三重県議会 定数削減案の取り扱い 「一時不再議」巡り対立

【条例案の取り扱いを巡って意見が対立した議会運営委員会=三重県議会議事堂で】

三重県議会の議会運営委員会(杉本熊野委員長、11人)は28日、現状の51を6減し、県議会が定数増を決める前に予定した45に戻す条例案の取り扱いを協議した。定数増に賛成した最大会派の新政みえ(17人)は、条例案が同一会期中に同じ案件を審議してはならないとする「一事不再議」に当たる可能性があると指摘し、会派内で対応を検討する考えを示した。このため、本会議への上程は、7月13日に開かれる次回の議運で再び議論することとなった。

この日了承すれば、29日の本会議にも条例案が上程される見通しだった。しかし、条例案の取り扱いを巡って会派間の意見が対立したことで、審議の前段階から議論が長引く事態に。議運の判断によっては、条例案が審議されない可能性もある。

一方、議運の構成は、条例案への賛成派が反対派よりも多い。このため、新政みえが「条例案が一事不再議に当たる」と主張して本会議への上程を拒んだとしても、議運が採決に踏み切れば、本会議への上程が実現する可能性が高い。

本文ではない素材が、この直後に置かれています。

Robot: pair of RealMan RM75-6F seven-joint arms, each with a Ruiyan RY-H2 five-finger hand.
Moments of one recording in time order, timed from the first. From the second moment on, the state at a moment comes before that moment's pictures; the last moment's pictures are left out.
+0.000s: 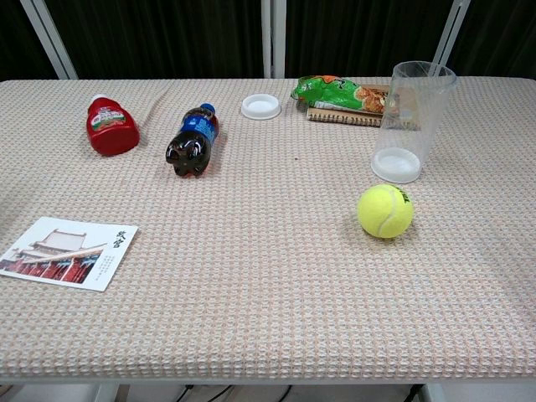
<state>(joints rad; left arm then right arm) -0.09 -1.15 -0.04 -1.55 1.56 1.54 0.08 0.07 -1.20 0.02 -1.59 -1.58 1.50 -0.12</state>
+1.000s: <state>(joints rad) -0.10 -1.17 -0.03 -1.57 1.57 1.53 0.09 0.28 -1.26 0.03 -1.71 -1.62 1.17 -0.35</state>
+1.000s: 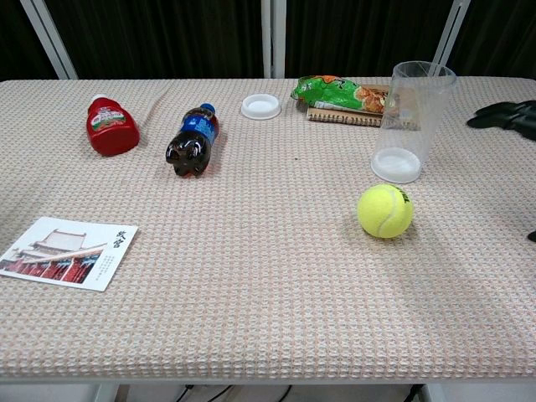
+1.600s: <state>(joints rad) -0.10 -1.18 -0.04 -1.54 1.52 1.52 0.09 0.45 -1.51 0.09 -1.58 -1.42 0.99 -0.49</state>
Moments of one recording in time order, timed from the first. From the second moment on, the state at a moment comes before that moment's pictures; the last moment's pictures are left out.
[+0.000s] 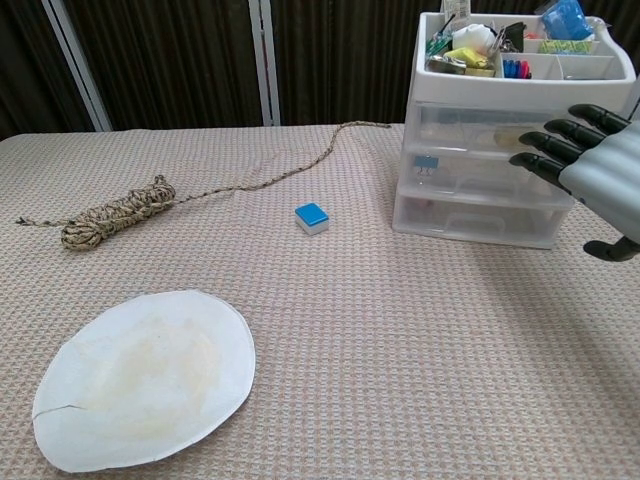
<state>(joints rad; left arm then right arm) -0.14 -1.15 -0.07 -1.56 1.51 1.49 -0.16 0.42 -1.58 0.14 -1.37 -1.48 1.29 -0.94</state>
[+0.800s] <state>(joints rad) -0.14 -1.15 -0.07 -1.56 1.51 1.49 -0.16 0.37 -1.53 0.11 -1.45 -1.51 1.38 -0.91</state>
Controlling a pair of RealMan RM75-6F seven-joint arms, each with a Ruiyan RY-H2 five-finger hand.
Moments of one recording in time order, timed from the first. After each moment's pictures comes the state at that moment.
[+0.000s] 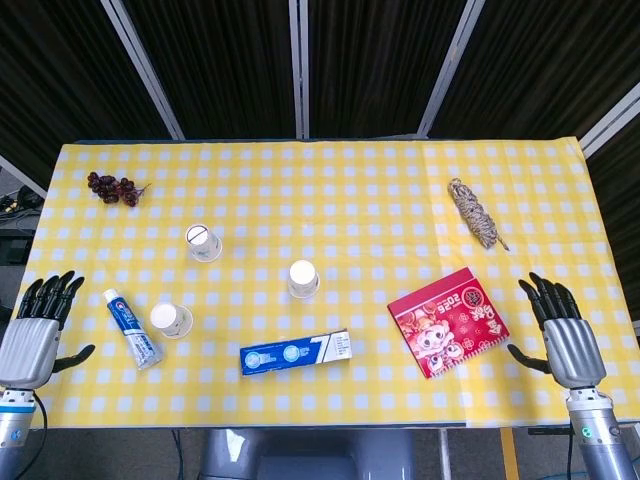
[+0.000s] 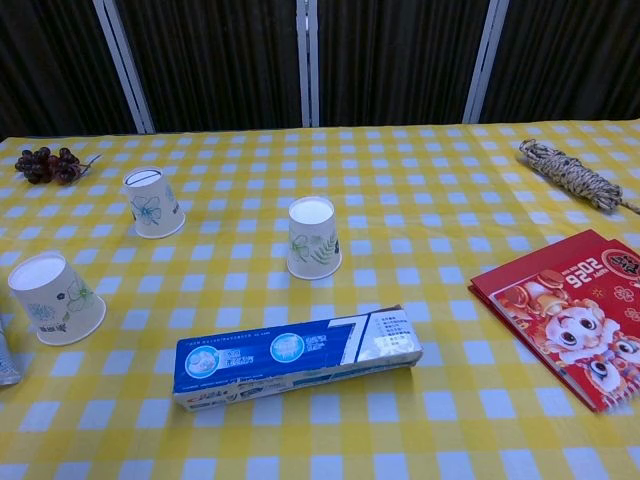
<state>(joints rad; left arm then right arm) -0.11 -1.25 -0.03 -1.51 1.53 1.49 0.09 0.15 -1.24 0.06 -1.47 -1.53 1.44 0.10</state>
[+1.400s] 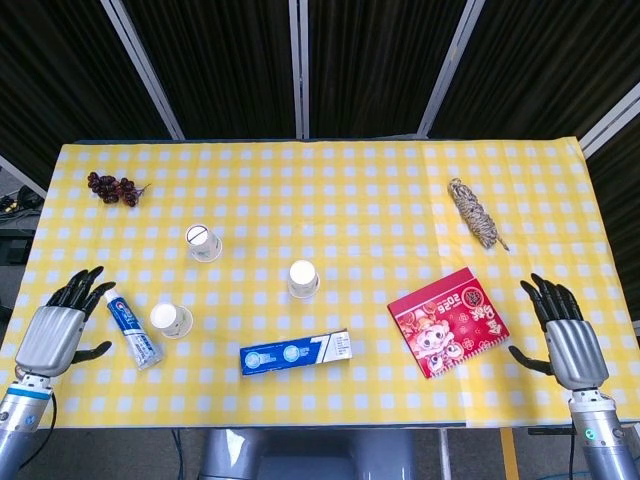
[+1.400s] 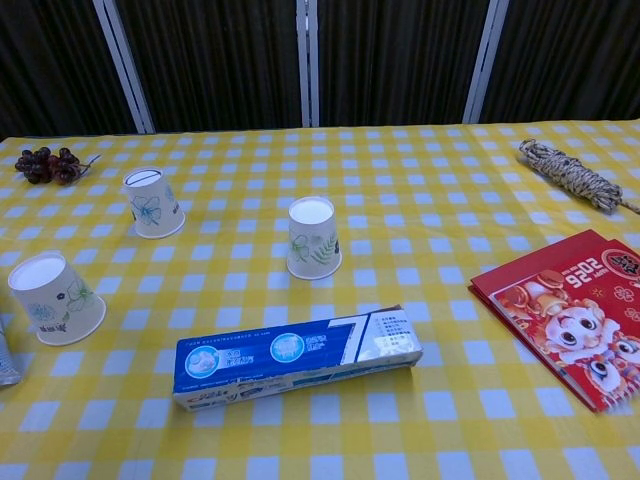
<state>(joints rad) -0.21 -1.19 -0.03 -1.59 1.53 1.33 0.15 0.15 -1.22 0.06 -1.48 -1.52 1.44 0.12</state>
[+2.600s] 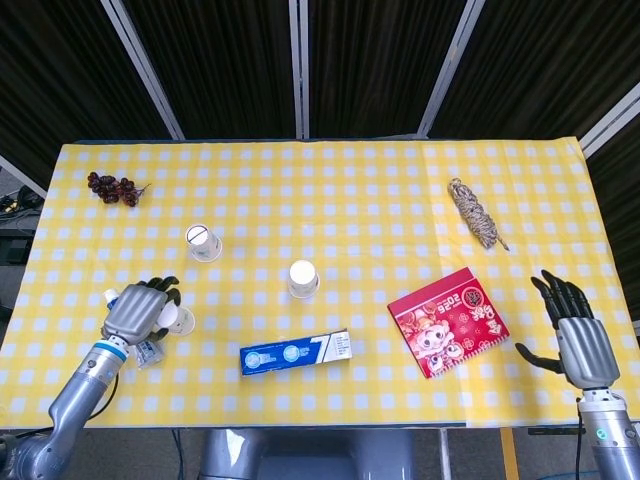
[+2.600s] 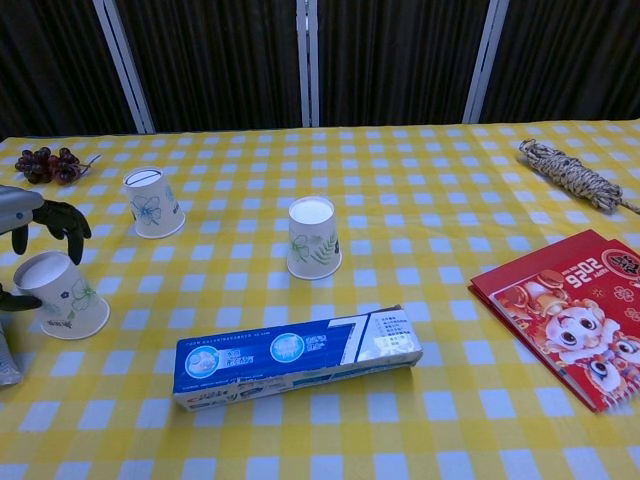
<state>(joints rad) -0.47 -1.31 -0.07 -1.65 1.20 1.00 0.47 0.14 -1.19 0.07 -1.50 -1.52 1.44 0.19</state>
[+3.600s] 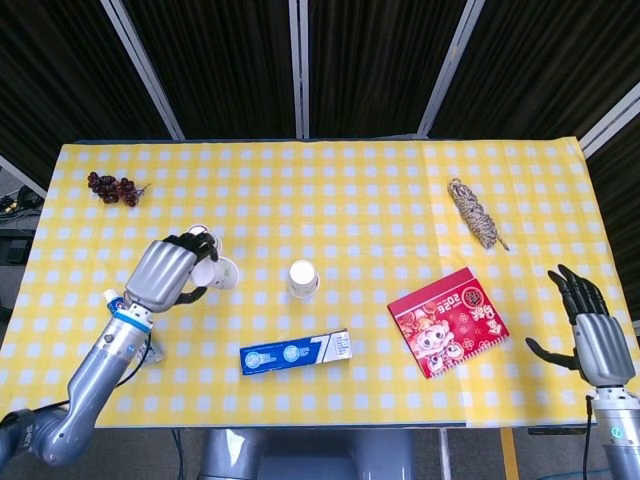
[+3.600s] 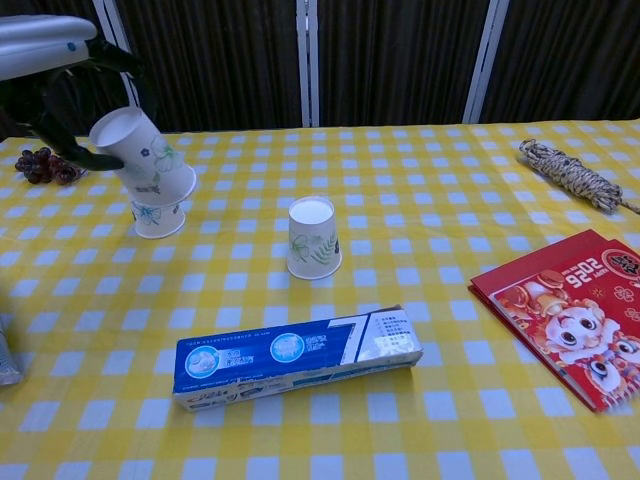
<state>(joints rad) -0.61 -1.25 -0.24 -1.87 1.18 1.08 0.52 0.14 -1.15 0.09 -1.51 -1.49 1.44 0.30</state>
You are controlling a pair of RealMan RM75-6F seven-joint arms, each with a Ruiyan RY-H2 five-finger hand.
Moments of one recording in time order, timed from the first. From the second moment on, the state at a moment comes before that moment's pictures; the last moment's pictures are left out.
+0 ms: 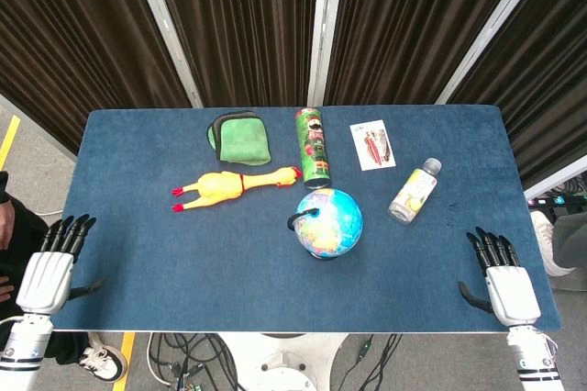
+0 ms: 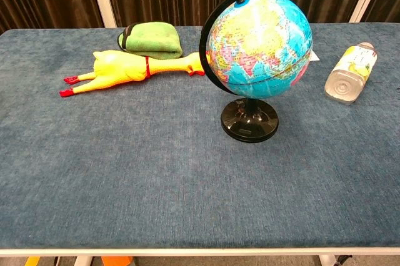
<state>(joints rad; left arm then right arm) -0.10 -1.29 -0.01 -1.45 1.57 1.51 -0.01 0.09 -1.32 0.00 -1.40 -1.56 1.43 0.04</state>
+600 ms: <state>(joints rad) -0.08 -1.29 0.00 -1.44 1.57 1.52 -0.03 0.12 -1.31 -0.03 -1.44 -1.63 1.41 0.05</state>
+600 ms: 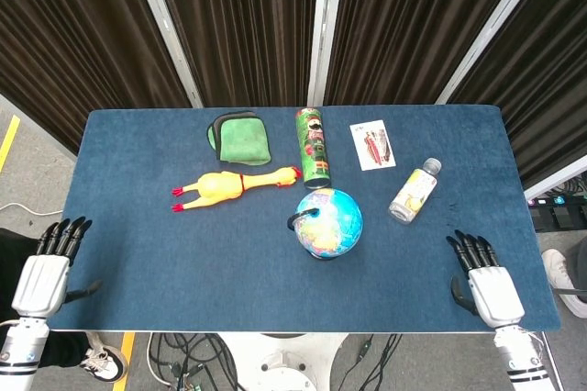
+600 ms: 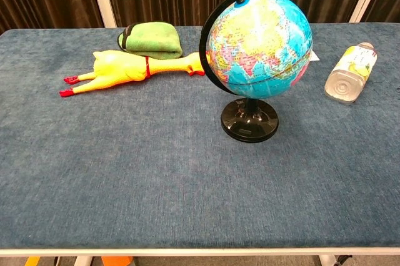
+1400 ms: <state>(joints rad) -0.09 -1.30 0.00 -1.40 1.56 1.51 -0.06 0.31 -1.38 -0.02 -1.53 -1.89 1.45 0.18</state>
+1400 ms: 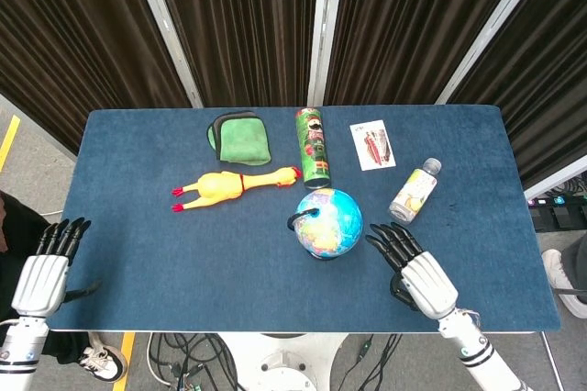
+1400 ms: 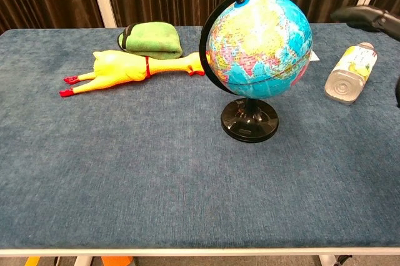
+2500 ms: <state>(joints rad) -0.08 -1.30 0.00 -1.36 1.54 1.50 -0.10 0.52 -1.41 0.11 -1.51 -1.64 1.19 0.28</state>
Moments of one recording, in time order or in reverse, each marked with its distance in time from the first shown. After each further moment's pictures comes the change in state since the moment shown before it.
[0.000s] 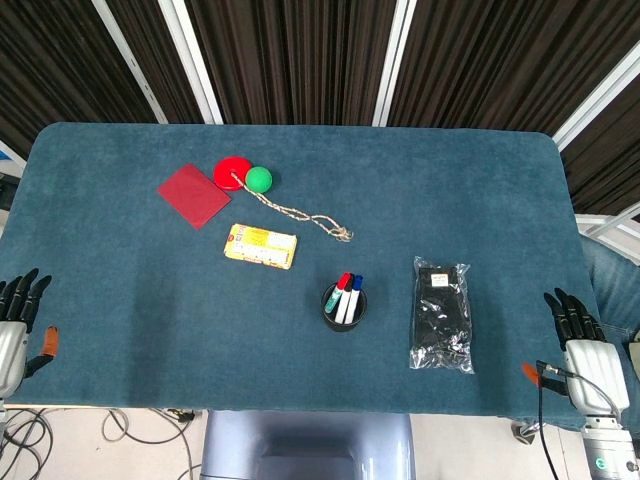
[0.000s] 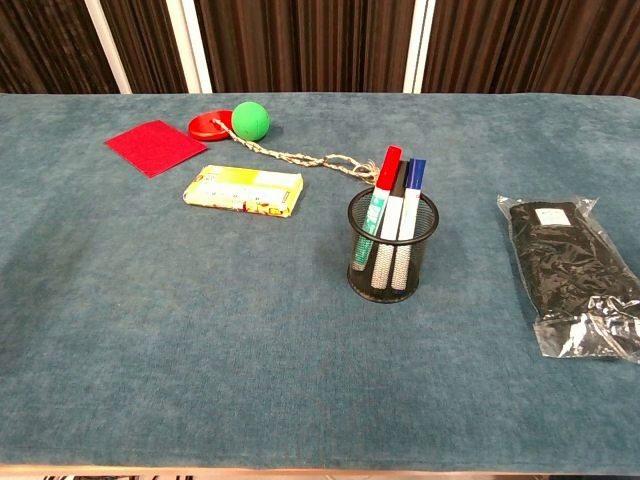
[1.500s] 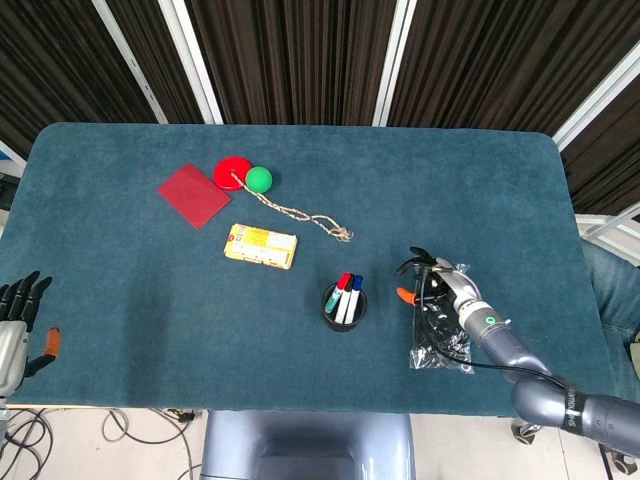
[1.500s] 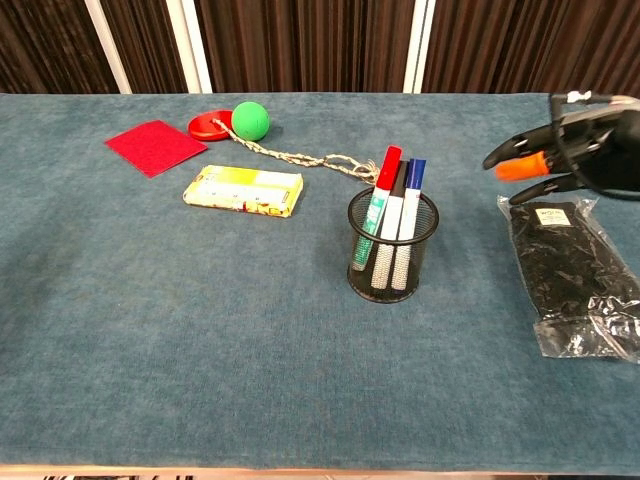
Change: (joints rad) left arm -0.005 0.006 -0.004 -0.022 -0.053 -0.046 -0.043; right arm 0.726 -0.036 0.161 -0.002 0.755 -0.929 0.583
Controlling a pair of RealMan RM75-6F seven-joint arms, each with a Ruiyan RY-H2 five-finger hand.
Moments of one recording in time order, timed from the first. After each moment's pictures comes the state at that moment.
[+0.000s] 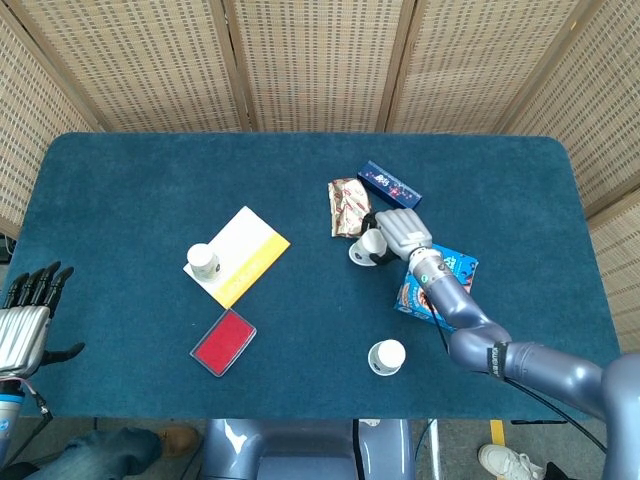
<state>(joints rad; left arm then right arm) -0.16 -1.02 -0.07 -1.87 1.32 1.36 0.29 1.00 -1.41 0.26 -1.37 -0.83 0.68 -0.21</state>
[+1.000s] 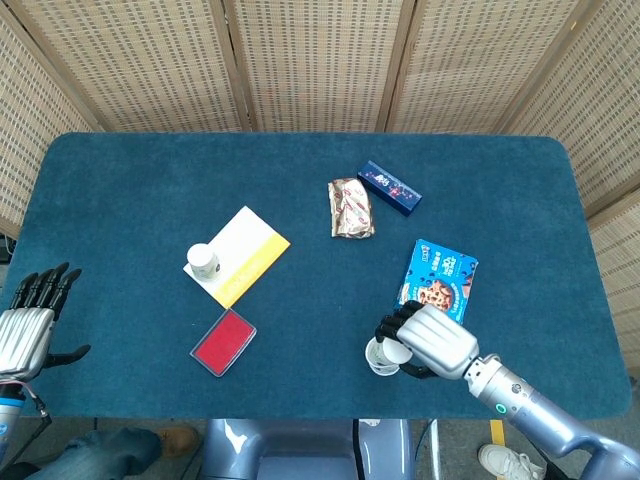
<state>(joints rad) -0.16 -1.01 -0.04 -1.86 1.39 1.36 0.22 0.63 -0.92 0.03 -2.02 -1.66 0.94 -0.05</state>
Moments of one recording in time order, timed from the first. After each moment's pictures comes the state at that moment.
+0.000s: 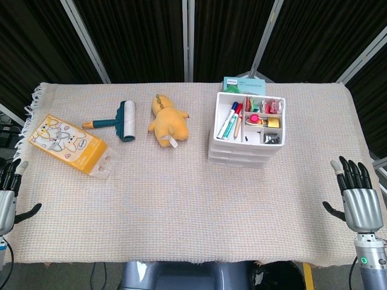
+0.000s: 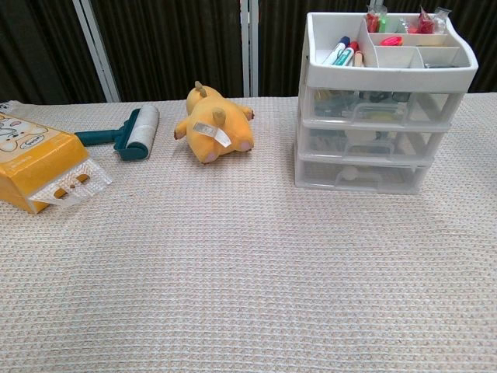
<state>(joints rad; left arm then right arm) -0.08 -1.19 -0.08 -1.59 1.47 1.54 0.12 0.10 -1.25 0.16 -1.42 -1.57 1.52 -0.05</state>
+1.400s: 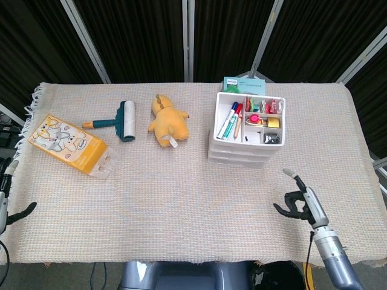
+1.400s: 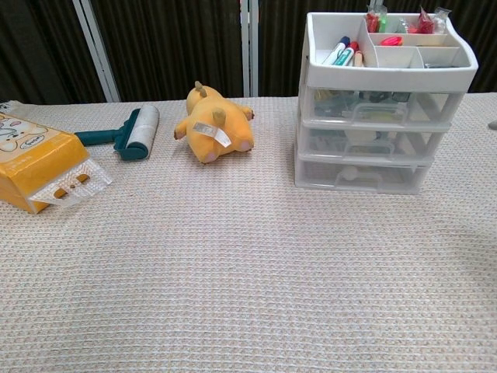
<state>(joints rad) -0.06 -1.18 -0.09 -1.59 1.48 1.59 0.05 0.24 -1.21 0.15 -1.78 -1.31 1.08 0.71</state>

この日は条例案の提出者が提出の理由を説明。津田健児議員(自民党県議団、4期、四日市市選出)は「県議会は4年前の議決で、必ず来春の県議選を45で実施すると約束していた。議決という県民との約束を守らなければならない」と訴えた。

これに対し、三谷哲央委員(新政みえ、6期、桑名市・桑名郡)が定数増を決めた3月の議決責任への考え方を尋ねると、津田議員は「4年前の条例案はほとんどが賛成したが、3月の議決は僅差だった」とし、4年前の議決責任が重視されるとの認識を示した。

一事不再議を巡る議論は平行線をたどった。三谷委員は「提出者から一事不再議の具体的な説明はない。一事不再議の恐れがある」と指摘。中嶋年規委員(自民党県議団、4期、志摩市)は「内容と目的が異なるため、一事不再議には当たらない」と主張した。

また、中嶋委員は本会議への上程の可否を判断する時期を明示するよう求めた。これに対し、三谷委員は一事不再議に当たるかについて会派内で議論する必要性を強調。条例案の上程に関する議論は「今の段階はできない」と述べるにとどめた。

県議会の定数を巡っては、来春の県議選から6減の45で実施する予定だったが、定数増を求める声が浮上し、51に戻す条例案を3月の本会議で可決。これに反発した自民党県議団などの議員が27日、前田剛志議長に定数減の条例案を提出していた。